Magnesium status and clinical outcomes in kidney transplant recipients: Systematic review and meta-analysis
Abstract
Kidney transplant recipients (KTRs) remain at risk for metabolic, cardiovascular, and infectious complications. Magnesium abnormalities are common but their prognostic significance remains unclear.
Objectives. To systematically review and meta-analyze the association between serum magnesium status and clinical outcomes in KTRs.
Methods. We searched PubMed, Embase, Web of Science, Cochrane Library, and ClinicalTrials.gov (by May 31, 2025). Eligible studies were observational cohorts in adult KTRs reporting outcomes by magnesium categories. The primary outcome was all-cause mortality; secondary outcomes were cardiovascular events, graft outcomes, and infections.
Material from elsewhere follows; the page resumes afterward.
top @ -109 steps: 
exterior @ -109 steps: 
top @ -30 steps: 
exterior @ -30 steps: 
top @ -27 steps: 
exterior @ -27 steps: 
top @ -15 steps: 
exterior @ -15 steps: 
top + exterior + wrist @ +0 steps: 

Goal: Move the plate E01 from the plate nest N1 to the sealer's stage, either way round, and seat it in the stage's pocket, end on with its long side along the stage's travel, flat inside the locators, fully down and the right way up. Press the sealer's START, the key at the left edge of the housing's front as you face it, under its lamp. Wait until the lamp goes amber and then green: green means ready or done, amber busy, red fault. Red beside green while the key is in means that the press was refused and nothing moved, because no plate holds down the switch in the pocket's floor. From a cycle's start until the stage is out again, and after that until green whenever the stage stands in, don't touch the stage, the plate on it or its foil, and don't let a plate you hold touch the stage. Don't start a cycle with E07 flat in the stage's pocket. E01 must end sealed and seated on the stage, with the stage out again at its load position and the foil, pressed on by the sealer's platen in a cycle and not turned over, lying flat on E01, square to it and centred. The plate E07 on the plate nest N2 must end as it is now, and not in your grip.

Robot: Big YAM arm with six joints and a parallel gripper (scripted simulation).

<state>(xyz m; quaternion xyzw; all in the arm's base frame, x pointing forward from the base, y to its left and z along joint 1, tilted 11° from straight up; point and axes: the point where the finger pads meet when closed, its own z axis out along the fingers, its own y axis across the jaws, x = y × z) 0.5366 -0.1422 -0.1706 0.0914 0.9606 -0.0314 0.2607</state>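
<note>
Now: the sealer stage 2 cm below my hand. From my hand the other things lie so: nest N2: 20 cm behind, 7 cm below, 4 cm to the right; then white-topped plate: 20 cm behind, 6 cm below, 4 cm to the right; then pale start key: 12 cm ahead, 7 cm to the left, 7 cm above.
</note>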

Data were synthesized using random-effects meta-analysis where ≥3 studies were available, complemented by Bayesian analysis. Risk of bias was assessed with the Newcastle–Ottawa Scale (NOS), and certainty of evidence was graded using GRADE. The protocol was registered with the International Prospective Register of Systematic Reviews (PROSPERO, ID: CRD420251055485).
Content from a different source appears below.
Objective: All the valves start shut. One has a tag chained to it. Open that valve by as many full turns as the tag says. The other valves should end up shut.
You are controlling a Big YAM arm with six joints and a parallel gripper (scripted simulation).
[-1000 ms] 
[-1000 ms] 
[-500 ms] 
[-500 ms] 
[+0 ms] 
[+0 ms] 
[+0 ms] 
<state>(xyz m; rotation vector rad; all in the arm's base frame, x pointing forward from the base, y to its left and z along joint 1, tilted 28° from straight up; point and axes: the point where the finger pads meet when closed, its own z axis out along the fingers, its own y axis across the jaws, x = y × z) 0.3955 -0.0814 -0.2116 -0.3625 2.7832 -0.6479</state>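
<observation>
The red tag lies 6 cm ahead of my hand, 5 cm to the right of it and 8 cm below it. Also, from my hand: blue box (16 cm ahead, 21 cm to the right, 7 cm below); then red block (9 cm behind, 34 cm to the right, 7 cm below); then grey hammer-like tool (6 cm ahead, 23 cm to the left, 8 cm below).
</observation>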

Results. Eight studies (n=7,026 KTRs) met the inclusion criteria. Five studies assessed all-cause mortality, and four provided adjusted estimates for pooling. Higher/normal magnesium (≥1.7–1.8 mg/dL) vs. lower was associated with increased mortality (HR 1.17, 95% CI 1.06–1.29; I²=59.5%). Sensitivity analysis excluding one null study yielded HR 1.18 (95% CI 1.03–1.34). Bayesian modeling produced consistent but uncertain estimates (posterior HR 1.22, 95% CrI 0.94–1.68; BF₁₀=0.88). Evidence for cardiovascular, graft, and infection outcomes was inconsistent and heterogeneous, precluding pooling. Certainty of evidence was low for the all-cause mortality outcome and very low for secondary outcomes.
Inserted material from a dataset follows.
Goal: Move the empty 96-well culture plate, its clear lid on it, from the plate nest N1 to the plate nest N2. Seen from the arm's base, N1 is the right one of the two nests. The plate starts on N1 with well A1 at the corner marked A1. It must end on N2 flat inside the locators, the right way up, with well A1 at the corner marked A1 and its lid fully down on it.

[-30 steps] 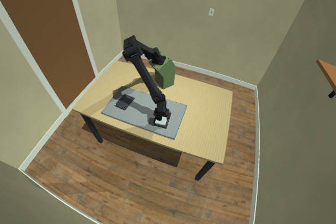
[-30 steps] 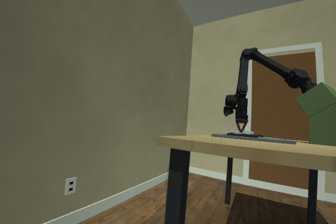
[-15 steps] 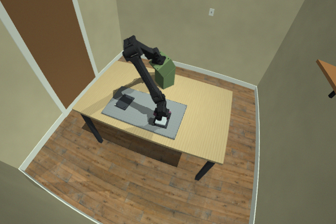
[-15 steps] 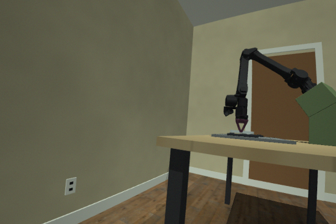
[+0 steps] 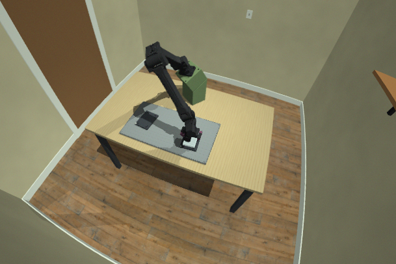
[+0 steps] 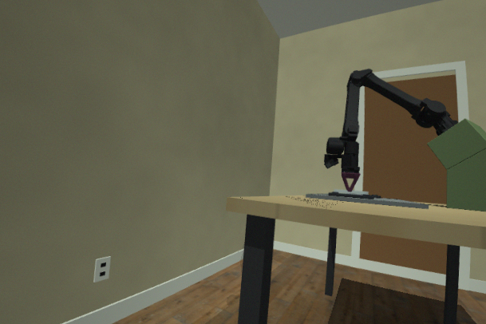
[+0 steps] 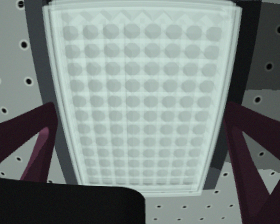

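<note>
Now: hand 1 cm above the 96-well plate. Also, from my hand: dark plate nest: 2 cm below.
</note>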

Conclusions. Current evidence from a small number of heterogeneous observational studies suggests that higher/normal serum magnesium status may be associated with a modest increase in all-cause mortality among KTRs. However, the certainty of evidence is low, and associations with cardiovascular, graft, and infection outcomes remain inconclusive. Prospective multicenter cohorts and interventional trials are needed to determine whether magnesium status is a causal and modifiable factor and to define the optimal post-transplant magnesium range.